▶ [TASK DETAILS]: What are the lines below, starting at the line containing "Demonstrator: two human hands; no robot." and ending at the line containing "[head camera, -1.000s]"? Write them out exactly, ends included, without pictures.
□ □ □
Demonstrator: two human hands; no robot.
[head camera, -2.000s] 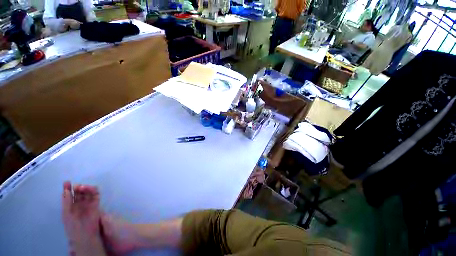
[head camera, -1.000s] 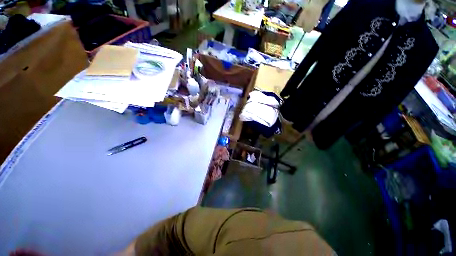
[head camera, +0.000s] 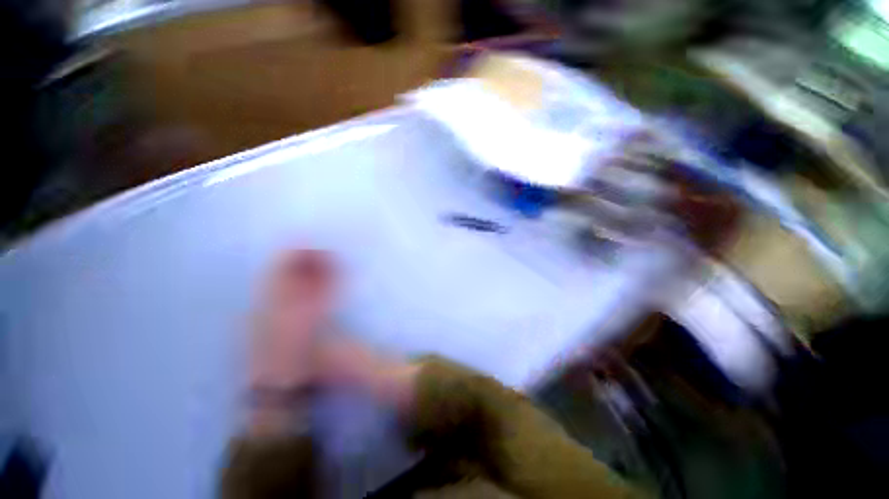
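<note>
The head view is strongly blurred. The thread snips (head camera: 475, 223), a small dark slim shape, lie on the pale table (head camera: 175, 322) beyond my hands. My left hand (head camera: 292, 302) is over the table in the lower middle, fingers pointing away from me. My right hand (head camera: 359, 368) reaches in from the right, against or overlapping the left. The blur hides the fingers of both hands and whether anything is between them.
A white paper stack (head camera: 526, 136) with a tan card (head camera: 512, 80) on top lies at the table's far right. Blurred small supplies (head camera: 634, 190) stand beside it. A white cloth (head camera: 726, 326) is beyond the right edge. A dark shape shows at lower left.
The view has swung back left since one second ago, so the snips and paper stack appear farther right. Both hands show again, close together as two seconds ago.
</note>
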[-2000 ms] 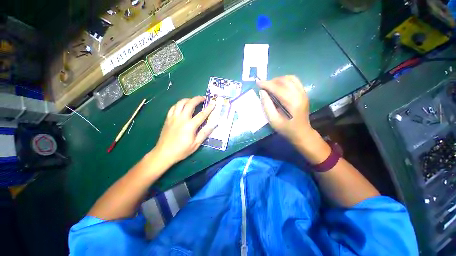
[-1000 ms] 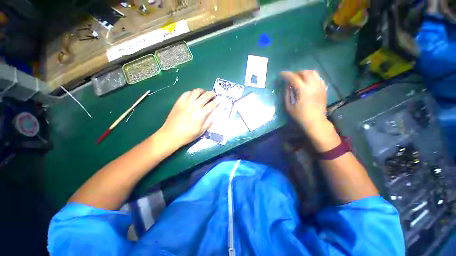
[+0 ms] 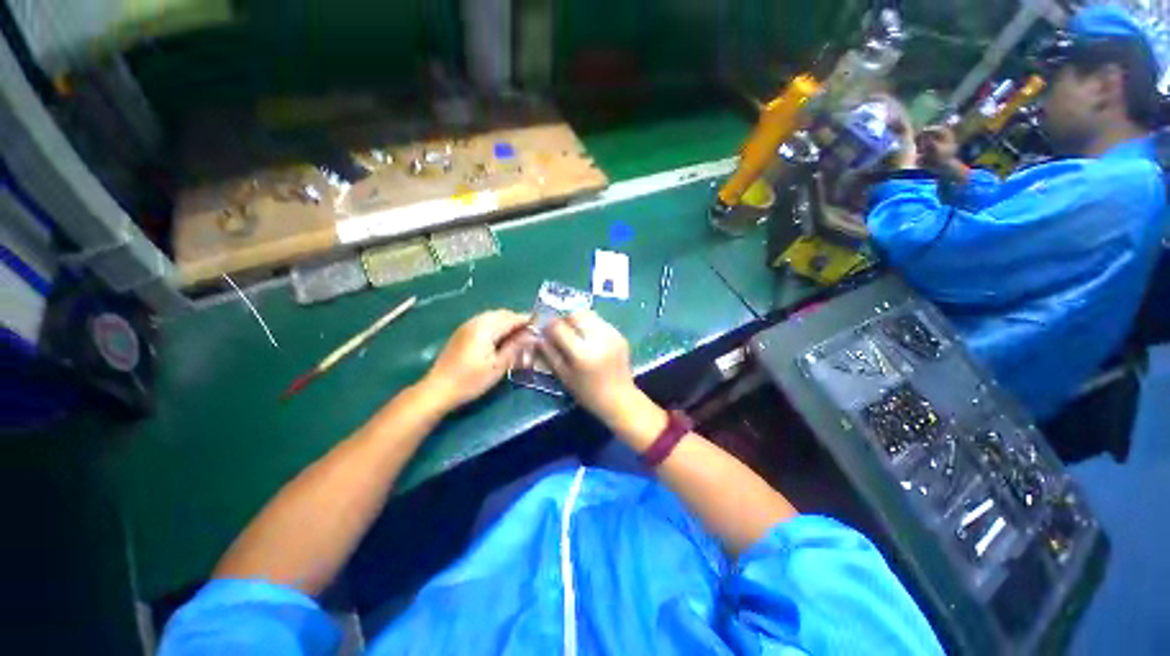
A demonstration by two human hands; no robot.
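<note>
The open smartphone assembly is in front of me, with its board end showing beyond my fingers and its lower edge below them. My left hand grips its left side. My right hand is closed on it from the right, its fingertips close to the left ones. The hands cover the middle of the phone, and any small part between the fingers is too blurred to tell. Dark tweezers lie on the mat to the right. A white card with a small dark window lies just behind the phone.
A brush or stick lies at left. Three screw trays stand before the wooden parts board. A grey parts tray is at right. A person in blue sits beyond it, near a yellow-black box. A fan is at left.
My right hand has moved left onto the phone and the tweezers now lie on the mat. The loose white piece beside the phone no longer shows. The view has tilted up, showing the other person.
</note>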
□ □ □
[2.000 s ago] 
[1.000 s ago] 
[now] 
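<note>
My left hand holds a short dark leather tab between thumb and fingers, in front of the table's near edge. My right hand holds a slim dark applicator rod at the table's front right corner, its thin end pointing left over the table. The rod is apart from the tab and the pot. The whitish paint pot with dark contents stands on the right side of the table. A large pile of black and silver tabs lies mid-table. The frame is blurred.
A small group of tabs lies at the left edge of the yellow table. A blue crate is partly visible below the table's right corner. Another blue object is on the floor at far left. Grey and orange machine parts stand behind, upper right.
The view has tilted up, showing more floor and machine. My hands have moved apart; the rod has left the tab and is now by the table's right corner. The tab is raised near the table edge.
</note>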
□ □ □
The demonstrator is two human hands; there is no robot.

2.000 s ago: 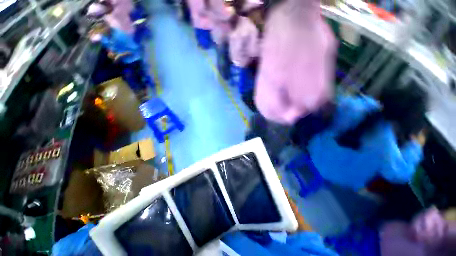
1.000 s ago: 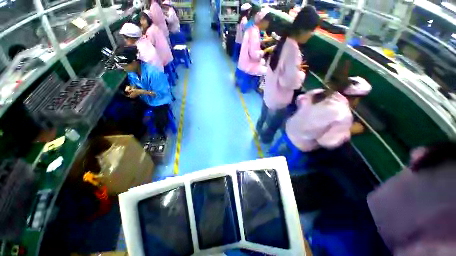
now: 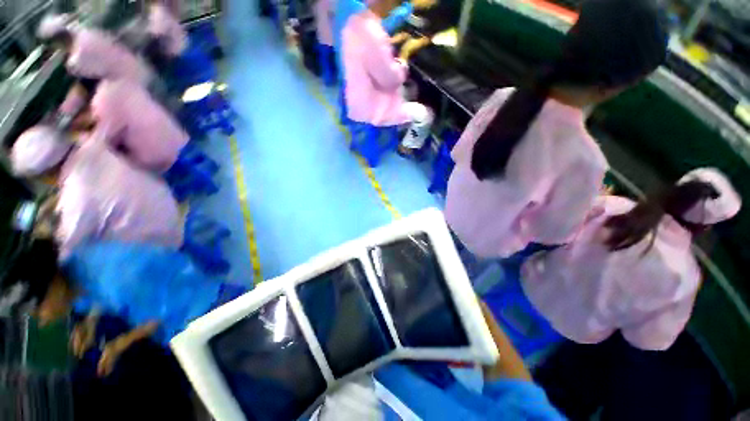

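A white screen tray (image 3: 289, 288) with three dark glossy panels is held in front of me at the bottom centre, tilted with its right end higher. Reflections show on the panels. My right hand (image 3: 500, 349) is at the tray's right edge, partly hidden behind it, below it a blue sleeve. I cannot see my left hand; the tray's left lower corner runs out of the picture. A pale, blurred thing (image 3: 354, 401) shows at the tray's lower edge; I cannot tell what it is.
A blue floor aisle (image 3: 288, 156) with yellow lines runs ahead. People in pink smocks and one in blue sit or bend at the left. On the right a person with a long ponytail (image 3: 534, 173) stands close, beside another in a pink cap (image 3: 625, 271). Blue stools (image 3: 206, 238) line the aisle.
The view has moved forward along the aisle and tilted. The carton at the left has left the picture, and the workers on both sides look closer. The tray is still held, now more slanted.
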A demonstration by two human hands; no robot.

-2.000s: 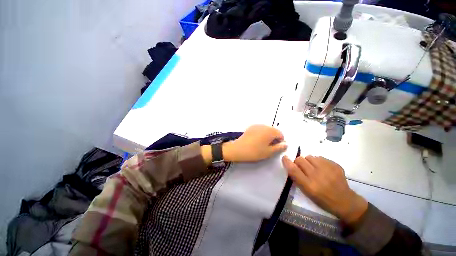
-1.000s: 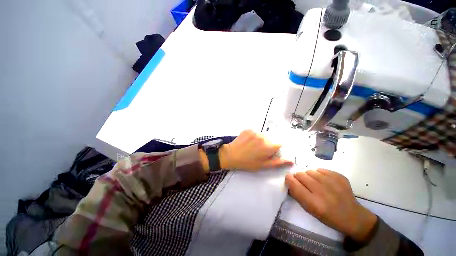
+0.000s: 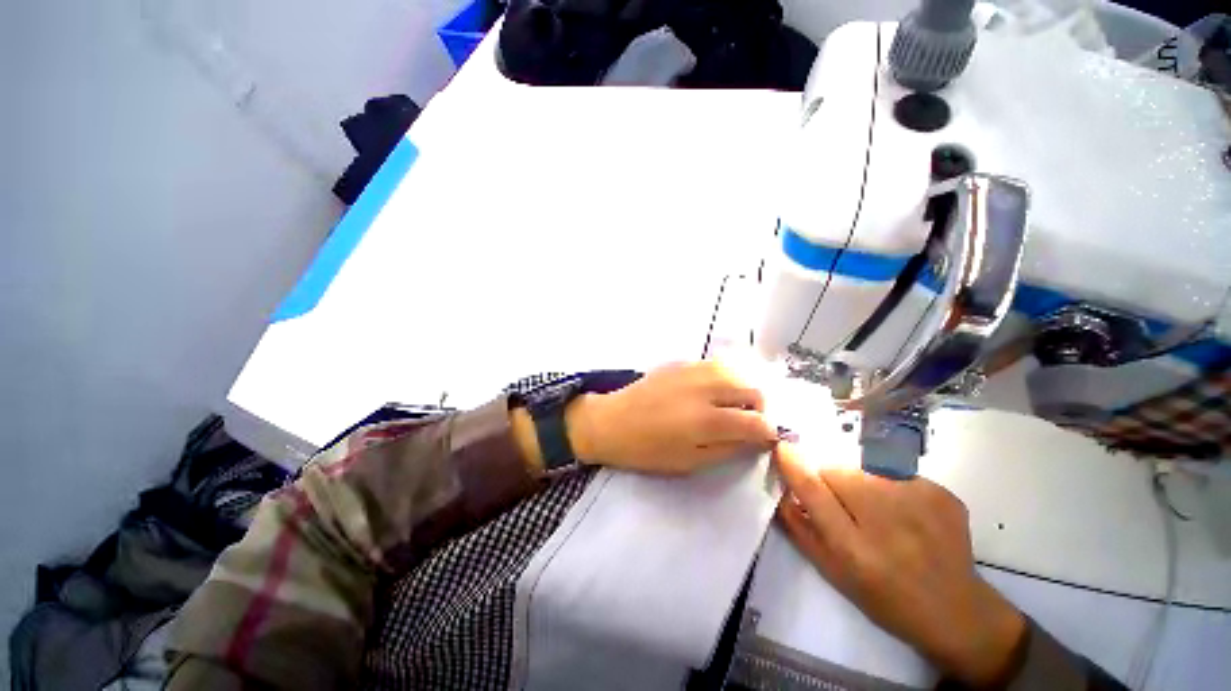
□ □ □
▶ [RESPONSE AREA]:
Demonstrator: two human hands; no robot.
[head camera, -2.000s] 
[head camera, -1.000s] 

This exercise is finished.